The thing which I find fascinating, is the fact that this spiritual creativity is neither defined by sect, tribe (race) nor specific belief systems. It is open to all and available to all, and requires no specific faith other than a belief that what Jesus said was "of truth." ("Truly, this was the Son of God") Perhaps of even greater significance is the statement, "No-one comes to the father but through me."
Many would claim that in saying this, Jesus was declaring himself to be God, but actually, the more interesting prospect is that the statement demolished the prerequisite belief that one had to be Jewish.
"I am the way, the truth and the life" also pulled the rug on those who would claim exclusive truth and the idea of God having a "preferred religion."
We must never under-estimate the power of these statements, which effectively questioned theocratic religion of any kind, and even questioned the authority of the Romans, and by implication, the very fabric of the symbiotic relationship which existed between the Romans and Jews.
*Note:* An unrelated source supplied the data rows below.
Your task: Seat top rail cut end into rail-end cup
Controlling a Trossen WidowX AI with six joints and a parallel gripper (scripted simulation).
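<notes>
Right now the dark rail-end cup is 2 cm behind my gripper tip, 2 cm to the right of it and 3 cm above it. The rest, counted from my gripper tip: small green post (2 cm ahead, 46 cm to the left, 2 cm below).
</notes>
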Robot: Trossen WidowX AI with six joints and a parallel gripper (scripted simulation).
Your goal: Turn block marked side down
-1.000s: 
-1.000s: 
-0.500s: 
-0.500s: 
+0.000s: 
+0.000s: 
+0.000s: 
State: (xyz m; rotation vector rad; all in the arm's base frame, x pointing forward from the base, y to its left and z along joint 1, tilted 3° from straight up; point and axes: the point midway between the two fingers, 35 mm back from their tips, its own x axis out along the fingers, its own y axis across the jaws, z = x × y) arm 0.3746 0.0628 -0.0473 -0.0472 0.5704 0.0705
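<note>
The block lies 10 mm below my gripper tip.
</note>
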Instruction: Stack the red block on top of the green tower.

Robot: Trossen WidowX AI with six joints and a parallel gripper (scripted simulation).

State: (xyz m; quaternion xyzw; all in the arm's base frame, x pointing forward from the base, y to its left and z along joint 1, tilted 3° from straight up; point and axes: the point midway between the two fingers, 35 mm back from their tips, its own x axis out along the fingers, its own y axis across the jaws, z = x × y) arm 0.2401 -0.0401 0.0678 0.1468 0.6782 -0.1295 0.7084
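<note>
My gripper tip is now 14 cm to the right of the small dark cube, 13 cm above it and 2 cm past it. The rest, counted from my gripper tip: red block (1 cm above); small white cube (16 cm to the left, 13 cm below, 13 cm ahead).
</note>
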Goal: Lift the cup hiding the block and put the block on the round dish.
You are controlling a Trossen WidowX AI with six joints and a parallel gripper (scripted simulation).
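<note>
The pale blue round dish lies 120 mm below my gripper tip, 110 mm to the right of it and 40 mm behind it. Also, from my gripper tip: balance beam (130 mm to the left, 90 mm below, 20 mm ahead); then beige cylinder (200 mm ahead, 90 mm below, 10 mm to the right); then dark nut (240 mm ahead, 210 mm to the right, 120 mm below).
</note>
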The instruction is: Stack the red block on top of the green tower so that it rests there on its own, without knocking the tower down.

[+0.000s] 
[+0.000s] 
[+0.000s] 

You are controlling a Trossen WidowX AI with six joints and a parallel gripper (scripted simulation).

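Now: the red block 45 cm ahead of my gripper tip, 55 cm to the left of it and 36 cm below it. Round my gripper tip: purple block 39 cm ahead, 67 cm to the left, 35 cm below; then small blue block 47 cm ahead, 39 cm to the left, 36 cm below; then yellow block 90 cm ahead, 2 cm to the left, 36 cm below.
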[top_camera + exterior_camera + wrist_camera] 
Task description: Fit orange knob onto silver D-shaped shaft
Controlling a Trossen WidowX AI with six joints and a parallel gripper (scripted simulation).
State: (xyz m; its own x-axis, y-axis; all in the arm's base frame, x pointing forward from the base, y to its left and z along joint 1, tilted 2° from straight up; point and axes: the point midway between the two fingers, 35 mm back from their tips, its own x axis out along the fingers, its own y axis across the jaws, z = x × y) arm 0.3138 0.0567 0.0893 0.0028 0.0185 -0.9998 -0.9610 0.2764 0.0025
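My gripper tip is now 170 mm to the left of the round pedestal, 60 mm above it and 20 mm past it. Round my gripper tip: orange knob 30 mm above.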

Furthermore, it seems that Jesus was regarded as just another rabble-rouser in a land full of them, and as such, he would be target for the authorities, as we know he was.
When Jesus said "Keep the old laws" and "Render unto Caesar ", he was making the distinction between "truth", politics and religion. The "truth" was in establishing the personal relationship with the creator, as Tony rightly pointed out, and quite simply, it was and is revolutionary.
Perhaps the most challenging proposition is to ask a question.
Is it possible to be a Christian humanist, agnostic or atheist....perhaps even a Christian Jew or Muslim....perhaps even a Christian witch...God forbid, even a Christian organist?